DIRECTIONS FOR THIS TASK — Return all lines from the listing below in which the string "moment" occurs.

PROVIDED DATA Block Start

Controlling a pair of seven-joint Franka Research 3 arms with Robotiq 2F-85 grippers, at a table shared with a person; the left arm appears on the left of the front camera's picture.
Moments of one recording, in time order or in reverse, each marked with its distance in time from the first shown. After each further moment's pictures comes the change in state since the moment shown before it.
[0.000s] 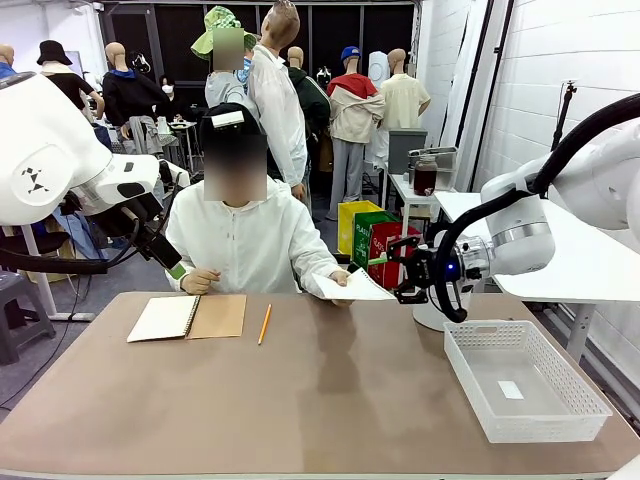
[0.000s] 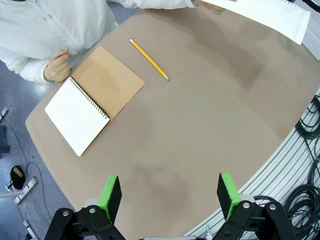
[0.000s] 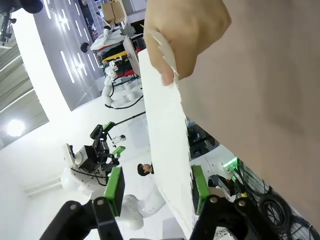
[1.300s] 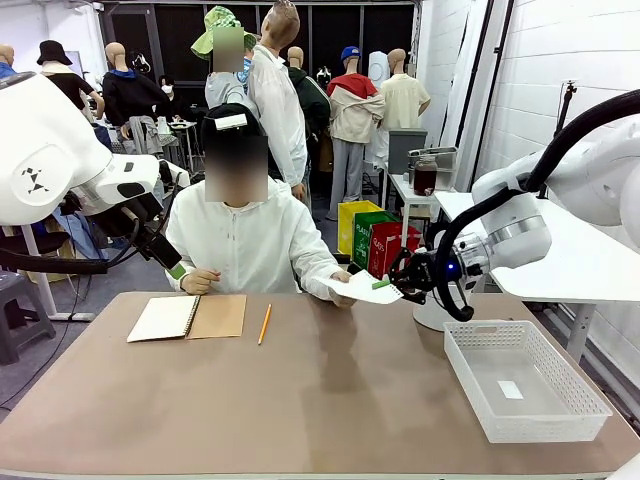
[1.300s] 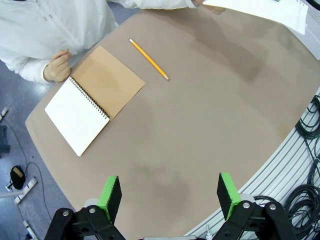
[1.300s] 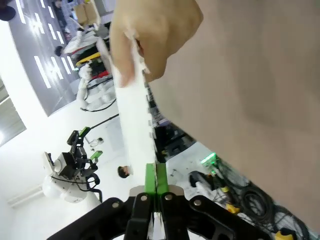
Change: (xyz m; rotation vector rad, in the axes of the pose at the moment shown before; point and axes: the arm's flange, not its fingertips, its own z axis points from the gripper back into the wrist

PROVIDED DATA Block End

ANSWER —
Moments of one recording, in time order or in reverse, each marked with its distance in time from the first shown. After each further moment's pictures comes the change in state since the moment shown before it.
Change: (xyz m; rotation vector rad, in the axes of the pose at the moment shown before; point and axes: the arm's flange, not its fingertips, its own z axis points from the gripper back into the wrist

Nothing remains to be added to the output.